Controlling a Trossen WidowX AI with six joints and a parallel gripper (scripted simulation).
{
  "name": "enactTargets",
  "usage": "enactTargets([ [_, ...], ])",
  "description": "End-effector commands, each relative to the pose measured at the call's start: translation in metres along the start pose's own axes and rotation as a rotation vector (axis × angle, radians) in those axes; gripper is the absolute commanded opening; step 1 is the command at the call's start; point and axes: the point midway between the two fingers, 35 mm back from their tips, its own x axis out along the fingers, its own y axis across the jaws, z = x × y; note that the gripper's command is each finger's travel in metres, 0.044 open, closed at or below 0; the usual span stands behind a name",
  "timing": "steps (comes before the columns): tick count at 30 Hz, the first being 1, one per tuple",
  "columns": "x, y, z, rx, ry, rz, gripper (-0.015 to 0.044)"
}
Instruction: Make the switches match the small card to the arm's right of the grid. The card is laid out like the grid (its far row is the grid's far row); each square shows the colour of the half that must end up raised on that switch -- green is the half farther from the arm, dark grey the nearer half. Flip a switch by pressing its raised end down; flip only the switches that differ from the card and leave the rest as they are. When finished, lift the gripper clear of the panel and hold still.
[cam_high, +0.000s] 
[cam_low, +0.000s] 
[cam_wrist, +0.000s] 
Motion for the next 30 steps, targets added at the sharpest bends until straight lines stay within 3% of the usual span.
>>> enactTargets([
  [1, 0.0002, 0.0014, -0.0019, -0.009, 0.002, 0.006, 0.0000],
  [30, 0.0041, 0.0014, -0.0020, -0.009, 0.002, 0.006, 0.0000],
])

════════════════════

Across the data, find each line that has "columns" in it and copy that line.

[Your solution]
  "timing": "steps (comes before the columns): tick count at 30 Hz, the first being 1, one per tuple",
  "columns": "x, y, z, rx, ry, rz, gripper (-0.015 to 0.044)"

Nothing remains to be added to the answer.